In Goldfarb‘s view, the parser was the key to unlocking the full potential of descriptive markup. "Once you have a validating parser, you can write other applications that count on it to monitor the input for them," he explained. "They don‘t have to check for every possible error themselves; the markup takes care of that."

Rise of the Machines (and the Humans)

SGML‘s powerful features quickly made it the lingua franca for publishing systems and technical documentation, especially in complex domains like aerospace, defense, manufacturing and government. For example, the U.S. Department of Defense standardized on SGML for its technical manuals, allowing for interoperable documents across different agencies and contractors.

But Goldfarb always intended for SGML to be useful for individual authors as well as large organizations. "I thought the great power of generic markup was that it could be used by document designers to create any kind of markup language," he said. "The problem was they had to be fairly sophisticated to design something that really worked well."

This vision of "markup for the masses" was realized in a big way with the rise of HTML and the World Wide Web in the 1990s. HTML was directly based on SGML, adopting its tag structure and basic syntax. But HTML streamlined the SGML feature set and provided a fixed vocabulary of tags suited for simple hypertext documents. Suddenly, anyone could easily create and share content on this new global medium, the Web.

The impact was staggering. As Goldfarb put it: "People often credit the Web‘s success to its ability to allow anybody to be a publisher. I think that‘s only half the story. The real power of the Web is that it allows anybody to be a reader." The Web exploded from 130 sites in 1993 to over 650,000 in 1997, enabled by the dead-simple HTML markup Goldfarb had inspired.

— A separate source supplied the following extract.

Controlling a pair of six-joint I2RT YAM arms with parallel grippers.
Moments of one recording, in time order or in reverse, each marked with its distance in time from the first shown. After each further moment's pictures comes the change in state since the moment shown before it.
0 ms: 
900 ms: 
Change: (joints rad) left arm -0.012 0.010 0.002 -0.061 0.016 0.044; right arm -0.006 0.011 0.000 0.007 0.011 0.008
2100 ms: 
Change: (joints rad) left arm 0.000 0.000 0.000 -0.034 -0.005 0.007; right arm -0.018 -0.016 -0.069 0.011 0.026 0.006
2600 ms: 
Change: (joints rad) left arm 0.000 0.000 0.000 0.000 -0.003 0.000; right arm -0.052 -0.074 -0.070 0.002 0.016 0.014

An Enduring Legacy in a Changing World

In the years since the Web‘s rise, Goldfarb‘s ideas have continued to shape the evolution of digital content and communication. In 1998, XML (eXtensible Markup Language) was introduced as a streamlined successor to SGML, optimized for Web-based applications. XML has gone on to become a key enabling technology, powering everything from APIs and data exchange to ebooks and office document formats.

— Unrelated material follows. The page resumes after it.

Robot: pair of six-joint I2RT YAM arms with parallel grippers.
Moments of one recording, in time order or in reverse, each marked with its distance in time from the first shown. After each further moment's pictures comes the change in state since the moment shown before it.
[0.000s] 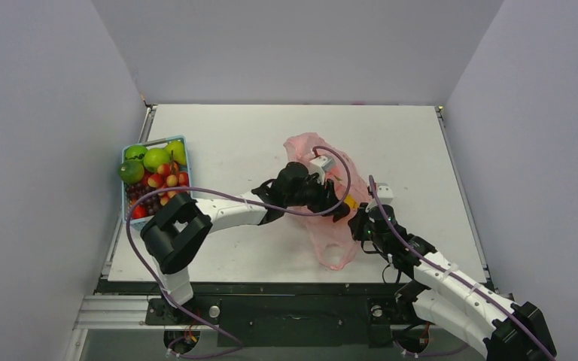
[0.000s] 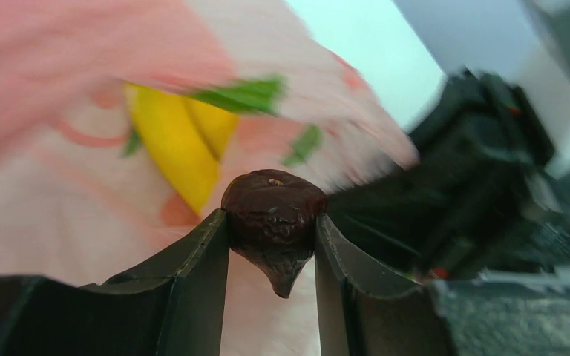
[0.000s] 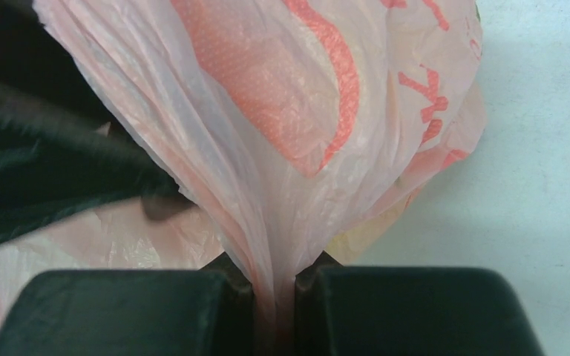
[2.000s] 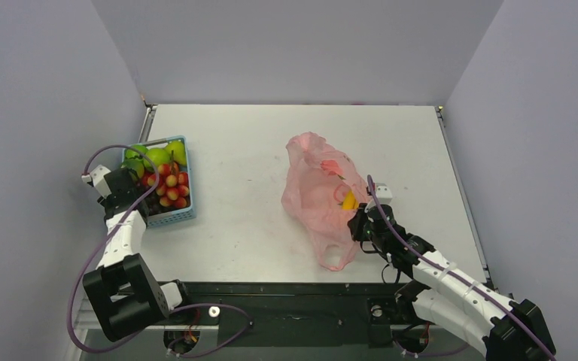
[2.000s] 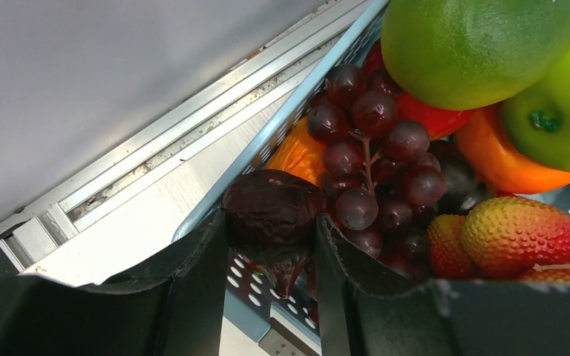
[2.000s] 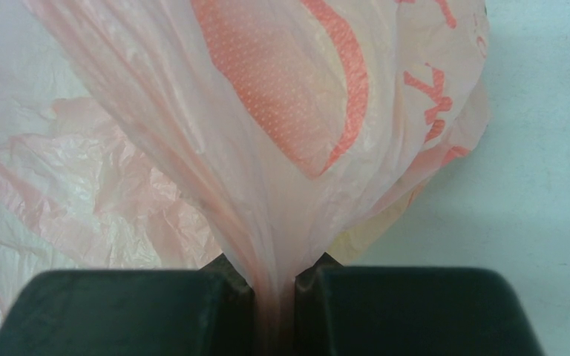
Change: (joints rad) left arm 1.293 -0.600 -0.401 -0.532 -0.653 0.088; right arm 0.000 0.016 0.000 0.000 -0.004 -0.001
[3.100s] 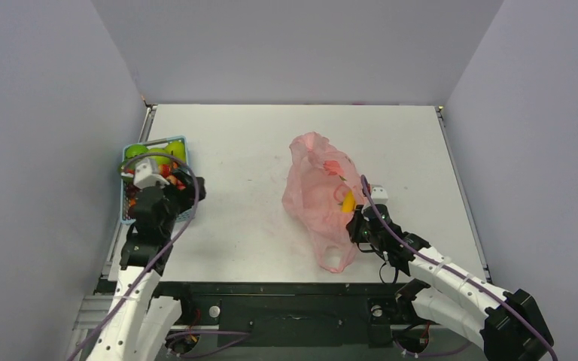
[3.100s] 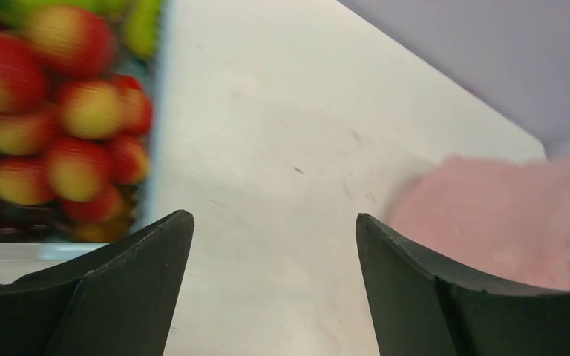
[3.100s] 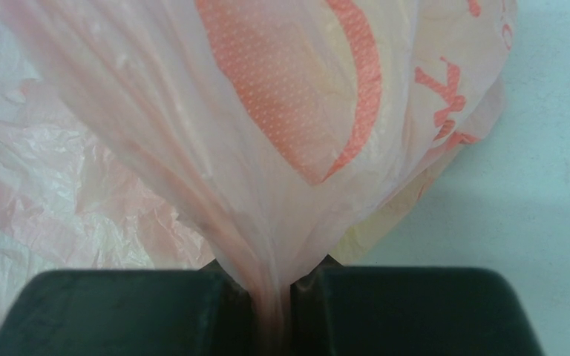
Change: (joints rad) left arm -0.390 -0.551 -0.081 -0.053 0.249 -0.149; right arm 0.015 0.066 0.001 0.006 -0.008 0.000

More recently, Goldfarb‘s vision of semantic, structured content has been embraced by new approaches like Content Management Systems, Linked Data, and the Semantic Web. By separating content from presentation, and focusing on meaningful structure, these technologies aim to make information more dynamic, interactive and intelligent.

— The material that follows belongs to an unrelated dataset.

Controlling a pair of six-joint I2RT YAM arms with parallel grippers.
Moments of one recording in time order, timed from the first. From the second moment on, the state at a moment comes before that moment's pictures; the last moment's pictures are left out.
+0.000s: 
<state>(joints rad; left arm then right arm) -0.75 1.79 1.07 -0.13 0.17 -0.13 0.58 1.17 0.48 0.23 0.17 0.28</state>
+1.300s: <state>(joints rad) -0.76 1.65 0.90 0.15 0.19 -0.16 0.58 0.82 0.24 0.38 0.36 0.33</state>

Beyond inspiring new technologies directly, Goldfarb‘s conceptual breakthroughs have stood the test of time. The core principles he identified – descriptive vs. prescriptive markup, separation of content and formatting, machine-processable and human-readable code – are now design axioms for modern information systems of all kinds.

Goldfarb has also been a tireless advocate and educator for the field he helped create, as an author and speaker. His book "The SGML Handbook" (1990) remains an essential reference and guide for markup practitioners. And he continues to advise and consult on content engineering for a new generation.

For his immense contributions, Goldfarb has been widely honored by his peers and industry. But perhaps the greatest testament to his impact is that we now take for granted the way we effortlessly create, share and interact with digital content of all kinds, every day. Markup languages have woven themselves into the fabric of our information-centric world.

Looking ahead, as new frontiers like voice interfaces, AR/VR, and AI transform the way we engage with information and each other, Goldfarb‘s foundational ideas about meaningful content structure will no doubt continue to light the way. As he puts it, "The world is constantly changing, but there are some verities. Markup is one of them."